*What this task involves*
Could you retype the entries exactly as they are?

┌─ Data records

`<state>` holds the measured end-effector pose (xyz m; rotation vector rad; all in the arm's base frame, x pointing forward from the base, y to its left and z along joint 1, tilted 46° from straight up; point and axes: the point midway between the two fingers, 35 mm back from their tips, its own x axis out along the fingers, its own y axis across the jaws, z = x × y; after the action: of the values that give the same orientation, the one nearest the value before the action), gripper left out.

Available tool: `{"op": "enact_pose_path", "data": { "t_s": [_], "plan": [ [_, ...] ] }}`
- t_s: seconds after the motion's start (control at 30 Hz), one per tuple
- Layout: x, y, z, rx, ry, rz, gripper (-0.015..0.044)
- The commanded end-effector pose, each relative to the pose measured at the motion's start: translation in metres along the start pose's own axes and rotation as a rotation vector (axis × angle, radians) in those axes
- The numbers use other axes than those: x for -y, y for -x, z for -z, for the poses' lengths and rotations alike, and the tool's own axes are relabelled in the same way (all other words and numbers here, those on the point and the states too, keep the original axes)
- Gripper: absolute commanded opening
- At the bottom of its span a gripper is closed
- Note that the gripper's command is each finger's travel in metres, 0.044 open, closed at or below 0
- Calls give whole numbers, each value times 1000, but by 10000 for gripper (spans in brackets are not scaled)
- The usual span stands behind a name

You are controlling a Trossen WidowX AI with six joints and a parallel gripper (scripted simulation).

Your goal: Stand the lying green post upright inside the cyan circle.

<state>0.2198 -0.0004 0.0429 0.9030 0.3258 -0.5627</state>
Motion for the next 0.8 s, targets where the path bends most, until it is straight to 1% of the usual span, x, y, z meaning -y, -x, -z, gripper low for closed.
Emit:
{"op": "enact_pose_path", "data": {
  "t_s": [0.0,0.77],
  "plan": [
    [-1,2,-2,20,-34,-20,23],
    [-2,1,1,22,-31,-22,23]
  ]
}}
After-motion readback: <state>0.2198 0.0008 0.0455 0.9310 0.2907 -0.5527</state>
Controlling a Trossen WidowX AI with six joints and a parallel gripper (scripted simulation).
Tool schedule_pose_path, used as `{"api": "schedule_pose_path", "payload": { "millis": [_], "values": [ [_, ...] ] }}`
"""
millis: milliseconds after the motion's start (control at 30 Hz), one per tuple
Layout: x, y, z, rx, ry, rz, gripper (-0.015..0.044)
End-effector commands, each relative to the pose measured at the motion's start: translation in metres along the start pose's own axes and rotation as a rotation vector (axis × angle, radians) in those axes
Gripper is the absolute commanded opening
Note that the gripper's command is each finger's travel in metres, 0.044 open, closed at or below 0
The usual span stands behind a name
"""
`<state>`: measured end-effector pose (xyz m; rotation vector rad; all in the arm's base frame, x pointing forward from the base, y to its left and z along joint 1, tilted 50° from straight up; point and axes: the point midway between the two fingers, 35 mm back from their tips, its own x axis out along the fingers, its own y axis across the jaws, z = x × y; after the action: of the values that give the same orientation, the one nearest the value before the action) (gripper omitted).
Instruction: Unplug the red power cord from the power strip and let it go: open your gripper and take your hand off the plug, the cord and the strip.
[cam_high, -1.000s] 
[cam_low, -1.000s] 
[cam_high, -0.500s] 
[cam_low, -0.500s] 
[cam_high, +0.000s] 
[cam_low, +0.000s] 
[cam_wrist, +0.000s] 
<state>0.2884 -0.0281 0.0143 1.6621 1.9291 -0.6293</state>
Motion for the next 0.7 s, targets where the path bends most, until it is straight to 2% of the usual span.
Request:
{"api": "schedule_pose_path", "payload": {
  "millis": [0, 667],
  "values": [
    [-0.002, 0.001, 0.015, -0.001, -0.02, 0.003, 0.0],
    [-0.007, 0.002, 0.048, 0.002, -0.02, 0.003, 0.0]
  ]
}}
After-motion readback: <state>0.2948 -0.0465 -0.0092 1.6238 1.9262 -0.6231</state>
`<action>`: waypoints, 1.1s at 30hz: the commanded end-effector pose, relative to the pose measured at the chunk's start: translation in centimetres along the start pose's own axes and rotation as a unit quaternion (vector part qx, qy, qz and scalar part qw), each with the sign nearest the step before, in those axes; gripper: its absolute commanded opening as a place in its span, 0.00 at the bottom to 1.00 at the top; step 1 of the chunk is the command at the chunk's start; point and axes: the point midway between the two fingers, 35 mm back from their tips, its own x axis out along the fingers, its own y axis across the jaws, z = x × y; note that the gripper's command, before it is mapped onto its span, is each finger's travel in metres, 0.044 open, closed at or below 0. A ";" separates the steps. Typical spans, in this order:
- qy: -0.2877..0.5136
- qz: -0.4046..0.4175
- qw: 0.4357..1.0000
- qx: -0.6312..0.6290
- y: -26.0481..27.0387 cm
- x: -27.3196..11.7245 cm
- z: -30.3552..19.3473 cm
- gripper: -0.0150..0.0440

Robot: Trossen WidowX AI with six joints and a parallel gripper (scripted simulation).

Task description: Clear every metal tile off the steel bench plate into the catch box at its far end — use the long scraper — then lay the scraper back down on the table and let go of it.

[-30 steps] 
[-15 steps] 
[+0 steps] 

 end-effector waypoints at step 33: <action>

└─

*Finished task*
`<state>` holds the measured end-effector pose (xyz m; rotation vector rad; all in the arm's base frame, x pointing forward from the base, y to its left and z along joint 1, tilted 46° from straight up; point and axes: the point midway between the two fingers, 35 mm back from their tips, its own x axis out along the fingers, its own y axis across the jaws, z = x × y; after the action: of the values that give the same orientation, the one nearest the value before the action), gripper left out.

Available tool: `{"op": "enact_pose_path", "data": { "t_s": [_], "plan": [ [_, ...] ] }}`
- t_s: seconds after the motion's start (control at 30 Hz), one per tuple
- Layout: x, y, z, rx, ry, rz, gripper (-0.015..0.044)
- The commanded end-effector pose, each relative to the pose measured at the motion's start: translation in metres along the start pose's own axes and rotation as a rotation vector (axis × angle, radians) in those axes
- The numbers use other axes than those: x for -y, y for -x, z for -z, for the poses' lengths and rotations alike, and the tool's own axes are relabelled in the same way (all other words and numbers here, those on the point and the states too, keep the original axes)
- Gripper: absolute commanded opening
- At the bottom of its span a gripper is closed
- Note that the gripper's command is each finger's travel in metres, 0.044 open, closed at or below 0
- Calls give whole numbers, each value times 1000, but by 10000 for gripper (spans in brackets are not scaled)
- The usual span stands behind a name

You are controlling a Trossen WidowX AI with six joints and a parallel gripper (scripted simulation).

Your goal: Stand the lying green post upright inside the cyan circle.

<state>0.2198 -0.0004 0.0429 0.9030 0.3258 -0.5627</state>
Motion for the next 0.8 s, targets where the path bends most, until it is straight to 1% of the usual span, x, y, z meaning -y, -x, -z, gripper low for closed.
Emit:
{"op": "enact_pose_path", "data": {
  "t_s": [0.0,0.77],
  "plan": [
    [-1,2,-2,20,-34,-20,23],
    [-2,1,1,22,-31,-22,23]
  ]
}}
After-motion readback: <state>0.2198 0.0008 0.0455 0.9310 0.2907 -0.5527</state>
Controlling a Trossen WidowX AI with six joints and a parallel gripper (scripted simulation).
Tool schedule_pose_path, used as `{"api": "schedule_pose_path", "payload": { "millis": [_], "values": [ [_, ...] ] }}`
"""
millis: milliseconds after the motion's start (control at 30 Hz), one per tuple
Layout: x, y, z, rx, ry, rz, gripper (-0.015..0.044)
End-effector commands, each relative to the pose measured at the motion's start: translation in metres along the start pose's own axes and rotation as a rotation vector (axis × angle, radians) in those axes
Gripper is the absolute commanded opening
Note that the gripper's command is each finger's travel in metres, 0.044 open, closed at or below 0
The usual span stands behind a name
"""
`<state>`: measured end-effector pose (xyz m; rotation vector rad; all in the arm's base frame, x pointing forward from the base, y to its left and z along joint 1, tilted 50° from straight up; point and axes: the point midway between the two fingers, 35 mm back from their tips, its own x axis out along the fingers, its own y axis across the jaws, z = x × y; after the action: of the values that give the same orientation, the one nearest the value before the action) (gripper omitted).
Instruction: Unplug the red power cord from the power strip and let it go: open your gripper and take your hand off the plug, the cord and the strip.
[cam_high, -1.000s] 
[cam_low, -1.000s] 
[cam_high, -0.500s] 
[cam_low, -0.500s] 
[cam_high, +0.000s] 
[cam_low, +0.000s] 
[cam_wrist, +0.000s] 
<state>0.2884 -0.0281 0.0143 1.6621 1.9291 -0.6293</state>
Motion for the next 0.7 s, targets where the path bends most, until it is straight to 2% of the usual span.
Request:
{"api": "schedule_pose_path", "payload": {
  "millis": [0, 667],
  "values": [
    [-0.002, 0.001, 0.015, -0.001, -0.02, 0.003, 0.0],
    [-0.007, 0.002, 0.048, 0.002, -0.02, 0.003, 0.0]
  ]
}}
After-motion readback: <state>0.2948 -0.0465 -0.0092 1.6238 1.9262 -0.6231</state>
`<action>`: waypoints, 1.1s at 30hz: the commanded end-effector pose, relative to the pose measured at the chunk's start: translation in centimetres along the start pose's own axes and rotation as a unit quaternion (vector part qx, qy, qz and scalar part qw), each with the sign nearest the step before, in those axes; gripper: its absolute commanded opening as a place in its span, 0.00 at the bottom to 1.00 at the top; step 1 of the chunk is the command at the chunk's start; point and axes: the point midway between the two fingers, 35 mm back from their tips, its own x axis out along the fingers, its own y axis across the jaws, z = x × y; note that the gripper's command, before it is mapped onto its span, is each finger's travel in metres, 0.044 open, closed at or below 0. A ";" separates the steps. Typical spans, in this order:
- qy: -0.2877..0.5136
- qz: -0.4046..0.4175
- qw: 0.4357..1.0000
- qx: -0.6312..0.6290
- y: -26.0481..27.0387 cm
- x: -27.3196..11.7245 cm
- z: -30.3552..19.3473 cm
- gripper: -0.0150..0.0440

Robot: Trossen WidowX AI with six joints and a parallel gripper (scripted simulation).

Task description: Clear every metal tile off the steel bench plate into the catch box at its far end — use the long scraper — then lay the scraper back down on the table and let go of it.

[-30 steps] 
[-15 steps] 
[+0 steps] 

 end-effector waypoints at step 33: <action>

The output is finished, and nothing else is needed.